Sir Jeffrey Donaldson has indicated he is not going to sit as an MLA in Stormont until the Northern Ireland Protocol has been resolved.
he DUP leader previously told the media he is committed to leading the DUP into political institutions at Stormont, however, questions had remained over whether he would stay on as an MP or take up his mandate to be an MLA for Lagan Valley.
Speaking in the House of Commons on Tuesday evening, Mr Donaldson confirmed he would be remaining in Westminster until the protocol had been dealt with.
“I am prepared to commit the remainder of my political career to going back to those institutions and working with my colleagues,” he said.
“I am prepared to leave this house I have been a member of for 25 years. I want to work for our people.
“I will not leave this house until this protocol issue is resolved. I will not leave this house until I can be sure our political institutions in Northern Ireland have a stable foundation.”
In response to his remarks, Alliance Party MP Stephen Farry tweeted: “Least surprising announcement this year. This was well telegraphed. Nevertheless a cynical move barely a week after standing for election to Assembly.”
Ulster Unionist MLA Steve Aiken added: “Goodness me…what a surprise…not.”
His comments come after Sinn Fein’s Michelle O’Neill had previously accused Boris Johnson of “pandering” to the DUP and “dialing up the rhetoric” following a meeting with the Prime Minister.
Ms O’Neill made the comments to the media on Tuesday afternoon after a meeting with the PM, where Mr Donaldson was also present.
Ms O’Neill, who is entitled to become Northern Ireland’s first nationalist first minister after Thursday’s election, suggested the government are in “cahoots” with the DUP and said the unionist party should enter the Executive to “prioritise the health service”.
She also called on Mr Johnson to “stop playing a game of chicken”.
“Everybody prioritized health, but the DUP aren’t in the Executive today.
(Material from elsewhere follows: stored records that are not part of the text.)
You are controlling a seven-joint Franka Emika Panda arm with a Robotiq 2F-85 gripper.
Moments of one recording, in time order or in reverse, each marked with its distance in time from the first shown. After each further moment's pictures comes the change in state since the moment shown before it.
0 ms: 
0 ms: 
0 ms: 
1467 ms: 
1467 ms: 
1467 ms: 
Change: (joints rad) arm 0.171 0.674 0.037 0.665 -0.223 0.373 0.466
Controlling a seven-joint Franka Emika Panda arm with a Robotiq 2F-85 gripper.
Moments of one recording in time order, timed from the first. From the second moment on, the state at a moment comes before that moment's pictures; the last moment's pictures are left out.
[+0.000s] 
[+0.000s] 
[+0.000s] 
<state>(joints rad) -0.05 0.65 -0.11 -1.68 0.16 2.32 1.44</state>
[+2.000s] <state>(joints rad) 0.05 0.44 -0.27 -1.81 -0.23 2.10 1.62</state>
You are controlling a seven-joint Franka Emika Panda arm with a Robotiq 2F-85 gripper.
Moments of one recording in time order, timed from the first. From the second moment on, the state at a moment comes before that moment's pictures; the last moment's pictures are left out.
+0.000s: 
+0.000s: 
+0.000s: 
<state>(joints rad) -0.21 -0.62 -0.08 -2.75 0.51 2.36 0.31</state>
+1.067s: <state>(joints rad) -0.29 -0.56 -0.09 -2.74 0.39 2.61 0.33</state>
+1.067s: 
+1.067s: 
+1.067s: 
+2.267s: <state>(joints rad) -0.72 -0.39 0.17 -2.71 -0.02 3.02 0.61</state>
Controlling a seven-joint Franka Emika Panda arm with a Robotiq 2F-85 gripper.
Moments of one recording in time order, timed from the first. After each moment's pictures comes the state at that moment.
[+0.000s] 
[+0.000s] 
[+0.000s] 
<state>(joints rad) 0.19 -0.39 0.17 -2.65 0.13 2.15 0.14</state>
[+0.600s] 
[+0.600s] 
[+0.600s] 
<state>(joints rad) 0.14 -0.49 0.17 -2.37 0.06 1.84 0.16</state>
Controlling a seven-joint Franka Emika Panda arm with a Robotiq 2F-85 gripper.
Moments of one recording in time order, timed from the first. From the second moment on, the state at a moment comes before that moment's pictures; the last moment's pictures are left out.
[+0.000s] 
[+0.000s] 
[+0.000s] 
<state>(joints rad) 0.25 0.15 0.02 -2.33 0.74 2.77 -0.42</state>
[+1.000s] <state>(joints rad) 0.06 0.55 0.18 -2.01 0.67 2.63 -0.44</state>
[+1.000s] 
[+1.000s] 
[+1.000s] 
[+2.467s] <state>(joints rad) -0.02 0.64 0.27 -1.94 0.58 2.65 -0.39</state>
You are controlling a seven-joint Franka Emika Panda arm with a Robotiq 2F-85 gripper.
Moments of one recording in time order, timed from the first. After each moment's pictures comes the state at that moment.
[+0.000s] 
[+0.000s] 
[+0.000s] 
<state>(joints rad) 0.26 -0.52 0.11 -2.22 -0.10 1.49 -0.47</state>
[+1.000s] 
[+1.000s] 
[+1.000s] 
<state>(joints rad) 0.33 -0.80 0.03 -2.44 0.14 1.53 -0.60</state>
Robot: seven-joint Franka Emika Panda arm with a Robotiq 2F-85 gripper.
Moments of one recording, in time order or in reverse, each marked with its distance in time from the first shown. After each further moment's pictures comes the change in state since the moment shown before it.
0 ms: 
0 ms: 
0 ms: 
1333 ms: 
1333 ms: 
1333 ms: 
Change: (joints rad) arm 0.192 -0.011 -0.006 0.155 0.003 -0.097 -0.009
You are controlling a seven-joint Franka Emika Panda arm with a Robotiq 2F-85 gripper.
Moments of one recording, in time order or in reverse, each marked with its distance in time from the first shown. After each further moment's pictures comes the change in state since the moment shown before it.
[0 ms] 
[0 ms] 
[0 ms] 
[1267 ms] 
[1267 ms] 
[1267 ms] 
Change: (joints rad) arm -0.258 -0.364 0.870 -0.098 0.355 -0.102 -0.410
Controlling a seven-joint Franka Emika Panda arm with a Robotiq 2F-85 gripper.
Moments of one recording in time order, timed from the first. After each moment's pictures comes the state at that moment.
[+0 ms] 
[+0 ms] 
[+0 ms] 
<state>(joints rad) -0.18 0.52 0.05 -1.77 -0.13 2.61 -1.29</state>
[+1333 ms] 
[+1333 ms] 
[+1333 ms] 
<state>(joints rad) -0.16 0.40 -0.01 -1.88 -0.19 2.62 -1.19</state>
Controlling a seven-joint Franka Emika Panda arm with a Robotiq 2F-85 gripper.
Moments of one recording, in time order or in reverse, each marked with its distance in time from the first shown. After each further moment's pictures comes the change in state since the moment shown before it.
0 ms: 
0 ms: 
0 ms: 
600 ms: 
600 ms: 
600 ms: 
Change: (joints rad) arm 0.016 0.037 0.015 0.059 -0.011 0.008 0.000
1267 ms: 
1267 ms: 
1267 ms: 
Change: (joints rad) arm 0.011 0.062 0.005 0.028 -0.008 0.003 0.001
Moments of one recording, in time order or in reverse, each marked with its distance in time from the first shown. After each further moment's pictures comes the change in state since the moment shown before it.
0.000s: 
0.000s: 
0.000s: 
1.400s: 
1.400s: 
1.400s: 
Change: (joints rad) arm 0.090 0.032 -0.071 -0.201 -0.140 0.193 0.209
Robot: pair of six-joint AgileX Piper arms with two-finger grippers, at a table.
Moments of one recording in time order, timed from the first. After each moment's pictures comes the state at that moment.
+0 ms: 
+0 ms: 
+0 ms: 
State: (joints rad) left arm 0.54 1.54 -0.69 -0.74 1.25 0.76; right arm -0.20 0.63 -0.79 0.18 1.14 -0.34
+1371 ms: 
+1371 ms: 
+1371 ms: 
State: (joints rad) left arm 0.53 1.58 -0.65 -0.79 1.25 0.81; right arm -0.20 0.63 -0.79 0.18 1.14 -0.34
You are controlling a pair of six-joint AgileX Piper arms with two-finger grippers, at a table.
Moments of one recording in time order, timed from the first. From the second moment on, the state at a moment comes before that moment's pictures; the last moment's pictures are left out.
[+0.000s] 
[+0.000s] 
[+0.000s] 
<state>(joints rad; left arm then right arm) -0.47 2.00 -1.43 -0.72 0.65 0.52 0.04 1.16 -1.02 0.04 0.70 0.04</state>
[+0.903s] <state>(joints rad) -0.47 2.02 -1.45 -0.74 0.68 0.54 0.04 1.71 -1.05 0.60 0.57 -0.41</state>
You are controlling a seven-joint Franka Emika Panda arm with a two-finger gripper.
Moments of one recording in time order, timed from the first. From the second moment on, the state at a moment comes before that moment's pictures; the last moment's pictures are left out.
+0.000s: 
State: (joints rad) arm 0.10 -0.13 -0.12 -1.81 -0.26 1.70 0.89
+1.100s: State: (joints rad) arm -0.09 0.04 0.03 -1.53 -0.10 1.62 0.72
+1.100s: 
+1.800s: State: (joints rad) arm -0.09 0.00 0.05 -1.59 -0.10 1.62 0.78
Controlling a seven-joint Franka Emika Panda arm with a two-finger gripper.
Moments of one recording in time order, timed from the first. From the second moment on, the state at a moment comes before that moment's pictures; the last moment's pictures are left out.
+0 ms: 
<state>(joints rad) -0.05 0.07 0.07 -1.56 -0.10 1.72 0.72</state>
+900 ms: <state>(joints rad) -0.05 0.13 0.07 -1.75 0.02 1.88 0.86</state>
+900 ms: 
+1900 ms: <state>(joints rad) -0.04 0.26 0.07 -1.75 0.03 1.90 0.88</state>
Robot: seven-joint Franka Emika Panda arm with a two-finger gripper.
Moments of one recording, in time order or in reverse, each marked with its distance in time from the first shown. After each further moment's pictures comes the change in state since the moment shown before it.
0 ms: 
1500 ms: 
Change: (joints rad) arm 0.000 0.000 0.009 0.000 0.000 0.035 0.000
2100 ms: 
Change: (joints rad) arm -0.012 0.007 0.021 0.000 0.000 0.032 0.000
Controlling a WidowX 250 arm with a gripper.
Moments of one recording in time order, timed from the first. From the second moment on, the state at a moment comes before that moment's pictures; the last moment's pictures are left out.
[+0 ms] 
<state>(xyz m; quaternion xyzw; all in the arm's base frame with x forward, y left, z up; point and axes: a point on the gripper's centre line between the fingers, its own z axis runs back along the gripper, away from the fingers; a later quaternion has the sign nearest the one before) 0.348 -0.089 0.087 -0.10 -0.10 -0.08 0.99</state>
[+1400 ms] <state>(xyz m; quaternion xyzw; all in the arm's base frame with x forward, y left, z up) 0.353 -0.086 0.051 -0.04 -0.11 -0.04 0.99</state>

I encourage them to do so, likewise I want to work with all the other parties,” she said.
Earlier, during a call with Taoiseach Micheal Martin and Mr Johnson, Downing Street described the situation around the Northern Ireland Protocol as “now very serious”.
A Downing Street account of the call between Mr Johnson and Mr Martin reported the pair had agreed on the vital importance of restoring the developed institutions in Northern Ireland as soon as possible.
The DUP said on Monday it will not nominate a deputy first minister unless concerns about the NI Protocol are resolved.
Power sharing requires the largest unionist and nationalist parties to share first and deputy first minister posts.
The EU has worked tirelessly to propose creative and durable solutions.
With political will and genuine commitment, joint solutions to legitimate practical issues raised by people and businesses in Northern Ireland can be found within the Protocol.
— Maroš efčovič🇪🇺 (@MarosSefcovic) May 10, 2022
After the Queen’s Speech, Mr Donaldson called on the UK Government to “act quickly” and said it is “either the Protocol or power-sharing based upon a cross-community consensus, the Prime Minister cannot sustain both”.
Ms O’Neill added: “When I spoke to Boris Johnson this morning I made it very clear they need to stop playing a game of chicken.
“They are using the people here in the north as a power play in their game with the European Union. The honesty needs to be brought again to the conversation.
“The protocol is here to stay. Are their ways to smooth its implementation? Yes there are.
“That executive at Stormont needs to be sitting every day. The approach of the British Government in pandering to the DUP’s nonsense is not going to wash.”
In a tweet on Tuesday evening, EU Commission vice-president Maros Sefcovic tweeted that the EU “has worked tirelessly to propose creative and durable solutions” around the protocol.
“With political will and genuine commitment, joint solutions to legitimate practical issues raised by people and businesses in Northern Ireland can be found within the Protocol,” he added.
In response, former Northern Ireland Secretary of State Julian Smith – who negotiated the return to power sharing in Stormont in January 2020 – added: “I hope that the EU & UK will strain every sinew to ensure that the issues of political unionism are addressed whilst acknowledging the support from NI business & large parts of NI for many aspects of the current arrangements.”